Many RF applications require signal distribution / collection that interconnects over substantial distances using wide bandwidth. Examples of such systems include antenna arrays and signal distribution networks. The main applications are the emerging 5G where bandwidths above 6 GHz are required.
Where bandwidths are low, digital distribution is king, as the signal information content can be maintained over long distances without degradation other than from the original sampling quantization errors. However, when the bandwidth requirement is increased, sampling ADC converters may become impractical for a number of reasons including: limitations of the sample rate, power consumption, and dynamic range.
RF distribution can fill the requirement for such distribution networks with high bandwidths. When signal bandwidths are in the range of 6 GHz (which is used for 5G networks) applications. Sophisticated and complex up-and-down frequency conversion solutions are possible with low loss coaxial lines serving to transport the signals. However, frequency conversion becomes less practical and even impossible for some applications which require massive MIMO antenna arrays, long-distance signal transport, and even wider bandwidths.

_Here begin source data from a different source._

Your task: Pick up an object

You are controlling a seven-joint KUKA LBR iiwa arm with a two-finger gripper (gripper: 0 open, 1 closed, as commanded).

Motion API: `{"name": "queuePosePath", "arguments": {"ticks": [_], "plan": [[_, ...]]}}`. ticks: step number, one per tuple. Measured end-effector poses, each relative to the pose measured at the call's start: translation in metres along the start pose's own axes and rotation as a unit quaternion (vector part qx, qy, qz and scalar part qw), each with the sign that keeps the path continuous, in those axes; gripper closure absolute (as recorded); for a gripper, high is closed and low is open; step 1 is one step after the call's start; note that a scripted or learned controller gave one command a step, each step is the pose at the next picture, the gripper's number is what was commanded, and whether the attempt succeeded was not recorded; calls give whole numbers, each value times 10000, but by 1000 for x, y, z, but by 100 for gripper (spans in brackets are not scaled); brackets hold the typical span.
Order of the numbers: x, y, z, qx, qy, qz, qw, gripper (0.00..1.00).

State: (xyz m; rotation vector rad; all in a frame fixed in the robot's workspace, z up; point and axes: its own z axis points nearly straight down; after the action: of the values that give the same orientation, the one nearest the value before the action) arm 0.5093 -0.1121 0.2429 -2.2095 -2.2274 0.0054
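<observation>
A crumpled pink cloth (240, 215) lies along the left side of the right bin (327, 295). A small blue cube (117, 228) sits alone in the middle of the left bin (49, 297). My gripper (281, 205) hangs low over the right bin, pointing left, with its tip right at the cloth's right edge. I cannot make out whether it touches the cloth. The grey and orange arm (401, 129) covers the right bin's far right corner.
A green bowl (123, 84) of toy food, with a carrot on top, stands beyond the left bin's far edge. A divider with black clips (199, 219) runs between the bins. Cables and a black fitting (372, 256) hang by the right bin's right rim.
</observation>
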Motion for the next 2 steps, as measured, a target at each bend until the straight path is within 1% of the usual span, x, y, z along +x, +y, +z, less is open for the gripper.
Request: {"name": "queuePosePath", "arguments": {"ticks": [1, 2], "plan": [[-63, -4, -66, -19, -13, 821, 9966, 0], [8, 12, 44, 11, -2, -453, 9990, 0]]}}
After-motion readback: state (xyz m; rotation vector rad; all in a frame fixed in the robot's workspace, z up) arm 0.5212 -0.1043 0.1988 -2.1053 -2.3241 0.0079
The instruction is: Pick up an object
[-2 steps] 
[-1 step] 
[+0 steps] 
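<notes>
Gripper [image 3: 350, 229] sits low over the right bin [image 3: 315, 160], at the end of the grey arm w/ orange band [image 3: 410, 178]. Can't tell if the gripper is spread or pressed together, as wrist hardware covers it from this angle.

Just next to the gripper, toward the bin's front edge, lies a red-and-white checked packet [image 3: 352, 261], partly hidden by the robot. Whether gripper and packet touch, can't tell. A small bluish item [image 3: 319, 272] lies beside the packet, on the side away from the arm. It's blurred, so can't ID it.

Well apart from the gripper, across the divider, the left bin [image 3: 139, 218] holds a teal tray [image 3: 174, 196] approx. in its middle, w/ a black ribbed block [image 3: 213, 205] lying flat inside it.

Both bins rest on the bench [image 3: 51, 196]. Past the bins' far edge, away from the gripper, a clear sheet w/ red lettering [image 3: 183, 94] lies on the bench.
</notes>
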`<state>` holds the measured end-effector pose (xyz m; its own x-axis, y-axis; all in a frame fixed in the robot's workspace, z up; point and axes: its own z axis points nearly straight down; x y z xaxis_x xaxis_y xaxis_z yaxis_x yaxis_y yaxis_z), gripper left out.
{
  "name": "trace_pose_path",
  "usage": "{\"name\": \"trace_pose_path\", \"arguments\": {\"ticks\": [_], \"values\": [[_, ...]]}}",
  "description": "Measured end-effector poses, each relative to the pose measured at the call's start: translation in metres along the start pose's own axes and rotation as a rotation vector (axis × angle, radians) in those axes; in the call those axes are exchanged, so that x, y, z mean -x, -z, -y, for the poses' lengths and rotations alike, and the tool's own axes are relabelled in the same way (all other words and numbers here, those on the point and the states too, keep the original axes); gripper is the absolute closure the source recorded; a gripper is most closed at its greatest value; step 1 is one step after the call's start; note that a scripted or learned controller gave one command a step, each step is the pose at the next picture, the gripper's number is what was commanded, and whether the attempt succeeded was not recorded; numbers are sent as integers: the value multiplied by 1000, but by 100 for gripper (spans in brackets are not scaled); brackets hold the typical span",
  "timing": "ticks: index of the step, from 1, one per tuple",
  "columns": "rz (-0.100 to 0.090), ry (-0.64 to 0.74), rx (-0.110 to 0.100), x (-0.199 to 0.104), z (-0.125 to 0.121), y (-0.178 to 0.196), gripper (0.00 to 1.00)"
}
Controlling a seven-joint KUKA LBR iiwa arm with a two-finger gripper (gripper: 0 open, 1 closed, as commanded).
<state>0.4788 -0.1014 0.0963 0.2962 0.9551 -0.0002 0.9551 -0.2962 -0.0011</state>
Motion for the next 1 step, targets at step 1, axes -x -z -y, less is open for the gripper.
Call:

RF solutions becomes very difficult to design and implement when there are many distribution points. In some cases, it is simply the sheer weight and girth of all those coax cables that becomes unmanageable. In other cases, frequency conversion adds too many side effects as to preclude the approach altogether. To illustrate: many scientific observatories, 5G and 6G tower infrastructure, ELINT and surveillance systems, multi-use target simulators as well as test ranges cannot use frequency conversion solutions.